What about cost? Although the MADIT II trial strongly suggested that patients with coronary disease and LV dysfunction should be treated with ICD therapy, there was some reluctance to proceed with blanket reimbursement if it confined reimbursement to patients with a wide QRS complex. ICDs currently cost approximately $20,000 per patient, and if ICD therapy were widely applied to the target population it would result in a significant increase in healthcare costs for patients with heart disease. Cost-effective analyses for both the SCD-HeFT trial and the DEFINITE trial are still under way. A decision on coverage by CMS is also pending. It is hoped that these additional pieces to the puzzle will be available by the fall of this year to allow clinicians to make a well-informed, as well as reimbursable, decision on the cost-effectiveness of ICD therapy in these various groups.
What about risk stratification? In contrast to prior trials, SCD-HeFT used only EF in CHF as risk-stratifying markers for death and therapy. With these markers, the total mortality at 5 years in SCD-HeFT was relatively modest (25%) for a group of patients with an EF of 25%. The ICD reduced mortality by only 1% to 2% per year, a smaller benefit than was seen in the DEFINITE trial. Thus, techniques for risk stratification could have potential utility in selecting high-risk patients for ICD implantation. A large number of noninvasive techniques are currently available. However, prospective studies have not yet been completed that demonstrate the rationale for treating patients on the basis of a single average electrocardiogram, heart rate variability, T-wave alternans, QT dispersion, or other factors. In addition, on the basis of the data from the MADIT II trial, the role of electrophysiologic testing to identify high-risk patients with coronary disease still remains unclear.
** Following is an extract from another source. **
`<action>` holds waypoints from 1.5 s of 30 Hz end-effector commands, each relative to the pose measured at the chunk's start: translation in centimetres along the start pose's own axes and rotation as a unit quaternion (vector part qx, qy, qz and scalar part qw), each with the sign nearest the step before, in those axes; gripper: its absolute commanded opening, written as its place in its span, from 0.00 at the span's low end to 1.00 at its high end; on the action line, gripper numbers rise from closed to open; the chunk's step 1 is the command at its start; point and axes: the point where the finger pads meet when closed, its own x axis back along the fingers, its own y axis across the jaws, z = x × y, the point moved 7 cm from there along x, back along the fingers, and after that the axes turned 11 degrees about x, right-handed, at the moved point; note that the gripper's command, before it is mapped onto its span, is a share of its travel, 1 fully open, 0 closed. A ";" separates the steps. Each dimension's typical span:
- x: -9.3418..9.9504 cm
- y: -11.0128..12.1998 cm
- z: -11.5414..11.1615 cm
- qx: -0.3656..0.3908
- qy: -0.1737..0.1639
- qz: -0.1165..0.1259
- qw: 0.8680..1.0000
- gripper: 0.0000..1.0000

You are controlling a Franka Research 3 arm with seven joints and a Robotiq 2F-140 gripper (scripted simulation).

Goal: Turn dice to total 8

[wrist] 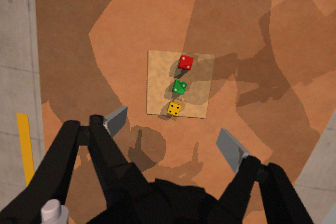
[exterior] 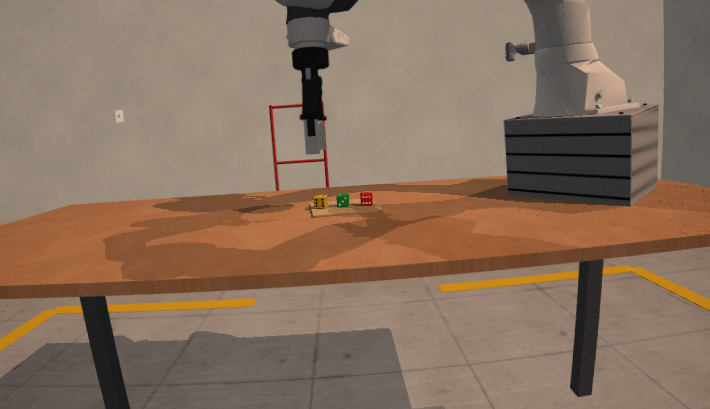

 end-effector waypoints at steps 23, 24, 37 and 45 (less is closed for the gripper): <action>6.7 0.1 0.0 -0.002 0.001 -0.001 1.000 1.00; 6.7 0.1 0.0 -0.002 0.001 -0.001 1.000 1.00; 6.8 0.1 0.0 -0.002 0.001 -0.001 1.000 1.00; 6.8 0.1 0.0 -0.002 0.001 -0.001 1.000 1.00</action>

At the present time, prospectively validated risk-stratification techniques other than EF and the presence of heart failure are not available. They likely should be used only as an adjunct for decision making in cases where physicians are "on the fence" about what needs to be done.
Overall, the presentations at the Heart Rhythm Society meeting suggest that ICDs should be more widely utilized in the primary prevention of SCD in patients with LV dysfunction of any cause. It is hoped that the US Food and Drug Administration and CMS will approve this expanded indication in the forthcoming year.